Social work literature, like other disciplines, reflect what is considered “current knowledge” about a certain topic area. Social work practitioners, researchers, educators often use literature to help guide their understanding of a particular group and the group’s experiences. Essentially, what is captured in literature serves as a representation of experience. For historically oppressed groups, especially, the way they are understood vis a vi social work literature has significant implications that can either perpetuate harmful deficit mis-orientations, or disrupt the hegemony of deficit by offering readers asset-based perspectives that include a critical understanding of the sociopolitical contexts shaping experience. Given the consequential link between literature and understanding, this study revisits an observation made by Greif, Hrabowski, and Maton (2000) in their study of African American mothers of academically successful sons. Their evaluation of social work literature on Black mothers between 1992-1996 found that much of the emphasis on these mothers focused on the negative. This updated exploration into social work literature on Black mothers hopes to provide insight into how social work literature has progressed since Greif’s and colleagues’ (2000) study. The study’s guiding question: How are Black mothers discussed in social work literature?
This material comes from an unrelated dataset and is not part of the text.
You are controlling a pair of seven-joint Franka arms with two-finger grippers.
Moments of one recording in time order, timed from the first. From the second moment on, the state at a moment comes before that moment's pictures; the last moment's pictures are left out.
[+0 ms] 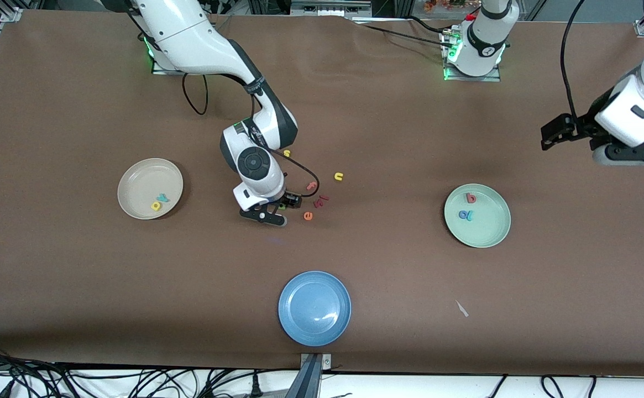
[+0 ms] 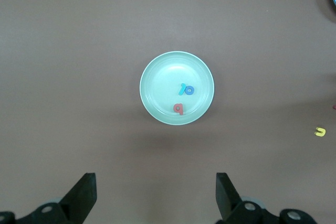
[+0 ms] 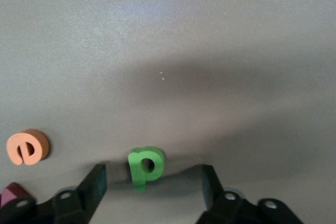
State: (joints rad) left arm -0.03 0.01 -0.06 -1.61 0.02 1.56 -0.10; right arm 0.69 0.76 -0.08 -1.63 0.15 2.35 0.75
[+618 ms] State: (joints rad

Similar to Greif, Hrabowski, and Maton (2000), the authors conducted a content analysis of social work literature to determine how Black mothers are represented in research. A search of literature published between 2000-2018 was conducted in the Social Work Abstracts database using the key terms “black mother*” OR “african american mother*.” The authors selected articles for inclusion in the study if they met the subject-focused category of Black mothers if the content of the article contained a clearly identifiable discussion of Black mothers. Articles meeting these criteria (n=34) were examined closely to determine if representations of Black mothers were either deficit or strength-based.
Of the 34 articles published in Social Work Abstracts on Black mothers, only six (17.6%) articles had a positive, strength-based orientation. These articles discussed mothers in terms of personal agency, used culturally-relevant theoretical frameworks (i.e. womanist), and/or centered Black women’s unique perspectives. Consistent with Grief and colleagues (2000) the majority of articles on Black mothers were negative (82.4%; n=28), focusing primarily on issues related to low-income, depression, and/or violence.
Conclusions and Implications:
Social work literature on Black mothers has focused primarily on negative experiences rather than assets and strengths. This perspective not only severely limits the profession’s “knowledge” and understanding of Black motherhood but it also contributes to deficit beliefs and perpetuates harmful, controlling images of Black mothers. Also striking is that much of the literature make no mention of systemic interlocking inequities these mothers often confront. Social work educators, practitioners, and researchers must be keenly aware of the dominant ideologies and structural forces that frame Black motherhood. They must also recognize the critical role of mothers in African American culture, use culturally appropriate theories and design strategies that center the unique insights of Black mothers, and identify strategies that inform an anti-oppressive standpoint.